Copy out the data below verbatim.

*** Opening of Provided information ***

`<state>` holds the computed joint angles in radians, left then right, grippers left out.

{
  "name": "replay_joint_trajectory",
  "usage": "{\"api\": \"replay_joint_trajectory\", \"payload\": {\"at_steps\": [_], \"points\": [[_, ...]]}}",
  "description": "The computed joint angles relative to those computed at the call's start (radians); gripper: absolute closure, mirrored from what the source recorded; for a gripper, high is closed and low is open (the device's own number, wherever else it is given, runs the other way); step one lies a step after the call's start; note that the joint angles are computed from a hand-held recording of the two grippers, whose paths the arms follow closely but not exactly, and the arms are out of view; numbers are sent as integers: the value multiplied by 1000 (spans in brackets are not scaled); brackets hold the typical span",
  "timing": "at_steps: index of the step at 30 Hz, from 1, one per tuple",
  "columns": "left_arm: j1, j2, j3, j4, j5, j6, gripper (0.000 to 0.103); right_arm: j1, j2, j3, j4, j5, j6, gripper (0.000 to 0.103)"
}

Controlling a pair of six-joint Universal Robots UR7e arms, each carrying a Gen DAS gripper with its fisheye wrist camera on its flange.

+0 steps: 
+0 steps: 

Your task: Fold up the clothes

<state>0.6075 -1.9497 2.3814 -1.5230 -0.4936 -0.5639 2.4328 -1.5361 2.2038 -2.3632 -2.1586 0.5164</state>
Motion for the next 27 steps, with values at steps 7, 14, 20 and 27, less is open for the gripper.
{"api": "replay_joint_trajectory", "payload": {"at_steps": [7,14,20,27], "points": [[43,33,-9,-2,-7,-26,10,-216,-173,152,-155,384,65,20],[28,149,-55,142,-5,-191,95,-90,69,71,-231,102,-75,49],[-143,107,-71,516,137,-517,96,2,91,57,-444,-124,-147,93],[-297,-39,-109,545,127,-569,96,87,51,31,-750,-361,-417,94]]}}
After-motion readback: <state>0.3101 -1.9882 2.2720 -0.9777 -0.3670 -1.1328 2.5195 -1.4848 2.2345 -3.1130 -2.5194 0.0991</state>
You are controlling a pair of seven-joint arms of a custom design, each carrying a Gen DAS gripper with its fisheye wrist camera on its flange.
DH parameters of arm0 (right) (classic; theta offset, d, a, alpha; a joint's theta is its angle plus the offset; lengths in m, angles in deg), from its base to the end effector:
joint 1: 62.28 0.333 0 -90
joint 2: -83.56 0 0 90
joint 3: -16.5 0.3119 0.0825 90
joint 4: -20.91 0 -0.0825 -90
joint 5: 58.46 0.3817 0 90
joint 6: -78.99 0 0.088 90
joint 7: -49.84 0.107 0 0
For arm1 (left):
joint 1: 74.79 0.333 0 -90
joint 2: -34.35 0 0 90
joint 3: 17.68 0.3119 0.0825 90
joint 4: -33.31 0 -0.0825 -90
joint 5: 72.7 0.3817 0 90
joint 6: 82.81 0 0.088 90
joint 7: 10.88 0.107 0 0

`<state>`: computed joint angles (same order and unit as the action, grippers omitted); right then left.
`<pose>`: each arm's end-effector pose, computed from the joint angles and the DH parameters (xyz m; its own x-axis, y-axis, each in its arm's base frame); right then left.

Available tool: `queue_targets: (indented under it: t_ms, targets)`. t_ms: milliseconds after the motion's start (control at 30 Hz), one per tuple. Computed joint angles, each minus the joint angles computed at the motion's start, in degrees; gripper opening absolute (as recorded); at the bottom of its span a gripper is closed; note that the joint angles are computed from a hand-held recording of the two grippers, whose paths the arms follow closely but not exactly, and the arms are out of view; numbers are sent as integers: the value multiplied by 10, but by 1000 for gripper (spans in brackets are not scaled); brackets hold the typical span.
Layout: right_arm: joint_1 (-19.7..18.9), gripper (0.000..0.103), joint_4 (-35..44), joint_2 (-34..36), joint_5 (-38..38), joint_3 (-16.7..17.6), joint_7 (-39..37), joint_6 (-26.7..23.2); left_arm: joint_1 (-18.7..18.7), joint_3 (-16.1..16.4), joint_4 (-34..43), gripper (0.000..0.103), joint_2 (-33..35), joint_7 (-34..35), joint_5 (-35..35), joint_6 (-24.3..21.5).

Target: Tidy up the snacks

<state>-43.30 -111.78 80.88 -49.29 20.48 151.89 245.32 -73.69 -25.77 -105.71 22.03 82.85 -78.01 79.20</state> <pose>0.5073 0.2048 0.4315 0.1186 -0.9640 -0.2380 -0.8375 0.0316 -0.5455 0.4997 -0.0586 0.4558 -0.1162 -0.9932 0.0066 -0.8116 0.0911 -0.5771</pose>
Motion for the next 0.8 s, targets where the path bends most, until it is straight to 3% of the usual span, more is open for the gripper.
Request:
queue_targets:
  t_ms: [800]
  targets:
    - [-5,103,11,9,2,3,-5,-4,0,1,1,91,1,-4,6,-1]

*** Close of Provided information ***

Answer space:
`<state>` holds the computed joint angles in radians, left then right, grippers left out.

{
  "name": "replay_joint_trajectory",
  "usage": "{\"api\": \"replay_joint_trajectory\", \"payload\": {\"at_steps\": [_], \"points\": [[_, ...]]}}",
  "description": "The computed joint angles relative to those computed at the call's start (radians); gripper: absolute closure, mirrored from what the source recorded; for a gripper, high is closed and low is open (the device's own number, wherever else it is given, runs the other way); step one lies a step after the call's start; note that the joint angles are computed from a hand-held recording of the two grippers, whose paths the arms follow closely but not exactly, and the arms are out of view; numbers are sent as integers: the value multiplied by 1000 (spans in brackets are not scaled); brackets hold the typical span",
  "timing": "at_steps: index of the step at 30 Hz, from 1, one per tuple",
  "columns": "left_arm: j1, j2, j3, j4, j5, j6, gripper (0.000 to 0.103); right_arm: j1, j2, j3, j4, j5, j6, gripper (0.000 to 0.103)"
}

Controlling a pair of six-joint Universal Robots UR7e arms, each carrying a Gen DAS gripper with its fisheye wrist camera on its flange.

+0 steps: 
+0 steps: 

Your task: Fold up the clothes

<state>0.6075 -1.9497 2.3814 -1.5230 -0.4936 -0.5639 2.4328 -1.5361 2.2038 -2.3632 -2.1586 0.5164</state>
Motion for the next 27 steps, with values at steps 7, 14, 20 and 27, less is open for the gripper.
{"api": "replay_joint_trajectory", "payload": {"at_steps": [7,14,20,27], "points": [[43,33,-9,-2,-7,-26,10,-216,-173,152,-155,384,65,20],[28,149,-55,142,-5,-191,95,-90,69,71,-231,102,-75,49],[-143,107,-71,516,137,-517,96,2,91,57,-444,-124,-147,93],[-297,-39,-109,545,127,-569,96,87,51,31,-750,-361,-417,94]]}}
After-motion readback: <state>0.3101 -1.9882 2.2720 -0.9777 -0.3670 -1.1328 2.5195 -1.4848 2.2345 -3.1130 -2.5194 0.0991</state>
You are controlling a pair of seven-joint arms of a custom design, each carrying a Gen DAS gripper with its fisheye wrist camera on its flange.
DH parameters of arm0 (right) (classic; theta offset, d, a, alpha; a joint's theta is its angle plus the offset; lengths in m, angles in deg), from its base to the end effector:
joint 1: 62.28 0.333 0 -90
joint 2: -83.56 0 0 90
joint 3: -16.5 0.3119 0.0825 90
joint 4: -20.91 0 -0.0825 -90
joint 5: 58.46 0.3817 0 90
joint 6: -78.99 0 0.088 90
joint 7: -49.84 0.107 0 0
For arm1 (left):
joint 1: 74.79 0.333 0 -90
joint 2: -34.35 0 0 90
joint 3: 17.68 0.3119 0.0825 90
joint 4: -33.31 0 -0.0825 -90
joint 5: 72.7 0.3817 0 90
joint 6: 82.81 0 0.088 90
joint 7: 10.88 0.107 0 0

`<state>`: computed joint angles (same order and unit as the action, grippers omitted); right then left.
`<pose>`: each arm's end-effector pose, computed from the joint angles and the DH parameters (xyz m; its own x-axis, y-axis, each in its arm's base frame); right then left.

Available tool: `queue_targets: (indented under it: t_ms, targets)`. t_ms: milliseconds after the motion's start (control at 30 Hz), one per tuple. Computed joint angles, each minus the joint angles computed at the motion's start, in degrees; gripper opening absolute (as recorded); at the bottom of its span a gripper is closed; note that the joint angles are computed from a hand-held recording of the two grippers, whose paths the arms follow closely but not exactly, and the arms are out of view; numbers are sent as integers: the value multiplied by 10, but by 1000 for gripper (spans in brackets are not scaled); brackets hold the typical span.
Layout: right_arm: joint_1 (-19.7..18.9), gripper (0.000..0.103), joint_4 (-35..44), joint_2 (-34..36), joint_5 (-38..38), joint_3 (-16.7..17.6), joint_7 (-39..37), joint_6 (-26.7..23.2); left_arm: joint_1 (-18.7..18.7), joint_3 (-16.1..16.4), joint_4 (-34..43), gripper (0.000..0.103), joint_2 (-33..35), joint_7 (-34..35), joint_5 (-35..35), joint_6 (-24.3..21.5).

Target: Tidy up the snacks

<state>-43.30 -111.78 80.88 -49.29 20.48 151.89 245.32 -73.69 -25.77 -105.71 22.03 82.85 -78.01 79.20</state> <pose>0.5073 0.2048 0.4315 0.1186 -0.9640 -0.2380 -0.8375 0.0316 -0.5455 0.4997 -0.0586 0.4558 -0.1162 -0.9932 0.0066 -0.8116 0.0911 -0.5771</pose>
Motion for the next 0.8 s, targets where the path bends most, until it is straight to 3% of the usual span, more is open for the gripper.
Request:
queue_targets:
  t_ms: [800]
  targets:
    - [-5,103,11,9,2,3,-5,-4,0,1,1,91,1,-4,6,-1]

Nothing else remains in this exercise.